Recuperating the ephemeral Taiwanese journal Le Moulin (1933–34), Huang profoundly questions the extent to which the transnational turn has broadened the scope of modernist periodical studies. Despite the activities of global modernist scholars and high-profile digital humanities projects, there are still large blind spots in modernist periodical studies’ newly expanded vistas. Huang importantly highlights that even attempts to incorporate different modernist temporalities and geographies often end up further “lock[ing] modernist studies into an Anglo-American-European circuit” (Huang). As with Krishnan’s examination of African networks of cultural transmission, Huang maps a modernist landscape that decentres the “Pan-Atlantic” perspective that has long dominated transnational periodical studies. The case of Le Moulin raises important questions about materiality, the politics of digitization and calls upon scholars to profoundly reconsider the “possibility of a coexistence between art and politics in a colonial context.”

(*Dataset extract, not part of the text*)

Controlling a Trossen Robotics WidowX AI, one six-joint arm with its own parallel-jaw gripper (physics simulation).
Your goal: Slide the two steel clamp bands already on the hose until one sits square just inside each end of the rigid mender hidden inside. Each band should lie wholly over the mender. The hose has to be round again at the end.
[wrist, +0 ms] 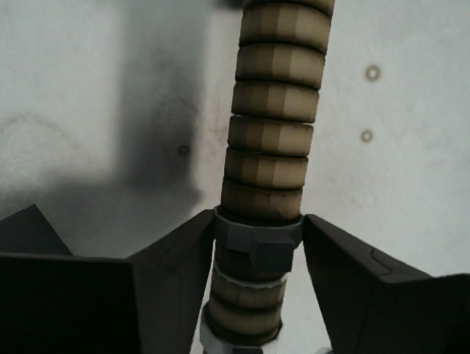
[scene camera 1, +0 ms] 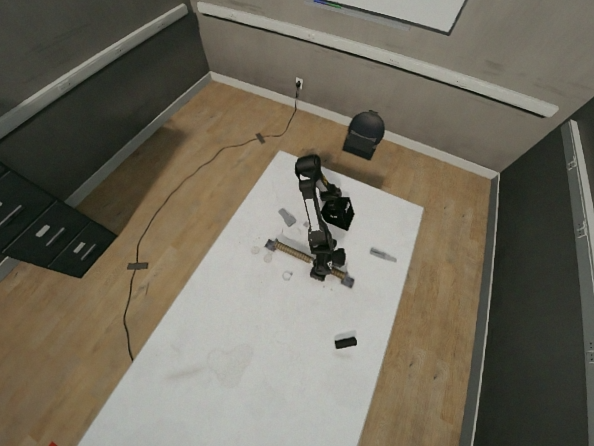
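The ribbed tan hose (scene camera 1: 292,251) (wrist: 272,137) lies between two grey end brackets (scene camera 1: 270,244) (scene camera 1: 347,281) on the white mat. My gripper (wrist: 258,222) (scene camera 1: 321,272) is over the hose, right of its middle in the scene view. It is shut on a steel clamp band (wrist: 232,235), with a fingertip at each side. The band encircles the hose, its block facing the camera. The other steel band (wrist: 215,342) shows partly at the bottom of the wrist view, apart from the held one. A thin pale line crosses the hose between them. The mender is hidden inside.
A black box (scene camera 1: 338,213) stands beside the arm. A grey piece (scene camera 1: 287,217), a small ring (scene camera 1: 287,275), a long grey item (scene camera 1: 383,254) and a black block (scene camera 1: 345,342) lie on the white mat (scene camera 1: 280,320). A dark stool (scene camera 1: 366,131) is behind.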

The papers in “Modernist Periodicals Networks and the Transnational Turn” propose a fluid view of modernism: instead of studying modernist periodicals from a static, Euro- or US-centric perspective, the scholars in this cluster follow authors, texts, and magazines across continents. This cluster aims to be a starting point for new collaborative projects in modernist periodicals studies, with traveling, intercontinental magazines at their center. As transnational scholars, we are convinced of the benefits of bringing a truly multilingual, multicultural, and expansive perspective to contemporary scholarly approaches to modernist magazines. With this cluster, we hope to open new collaborative routes within the study of transnational modernism, enabled by the material and geographical singularities of periodical networks.
Notes
[1] Randolph S. Bourne, “Trans-national America,” The Atlantic Monthly, July 1916, 86–97, 90, 97. See Cristanne Miller on “polyglot discordances” in “Tongues ‘loosened in the melting pot’: The Poets of Others and the Lower East Side,” Modernism/modernity 14, no. 1 (2007): 455–76, 462.
[2] Claire Barber-Stetson, “Modern Insecurities, or, Living on the Edge,” Modernism/modernity Print+ 3, no. 4 (2018); Alys Moody and Stephen J. Ross, “On Global Modernism and Academic Precarity: A Reply to Claire Barber-Stetson,” Modernism/modernity Print+ 4, no. 2 (2019).
[3] Jahan Ramazani, “A Transnational Poetics,” American Literary History 18, no. 2 (2006): 332.
[4] Sara Ahmed, Living a Feminist Life (Durham: Duke University Press, 2017), 15–16.
[5] Franco Moretti, Distant Reading (London: Verso, 2013).
[6] Waldo Frank in Victoria Ocampo, Darse: Autobiografía y testimonios (Madrid: Fundación Banco Santander, 2016), 375. Translation our own.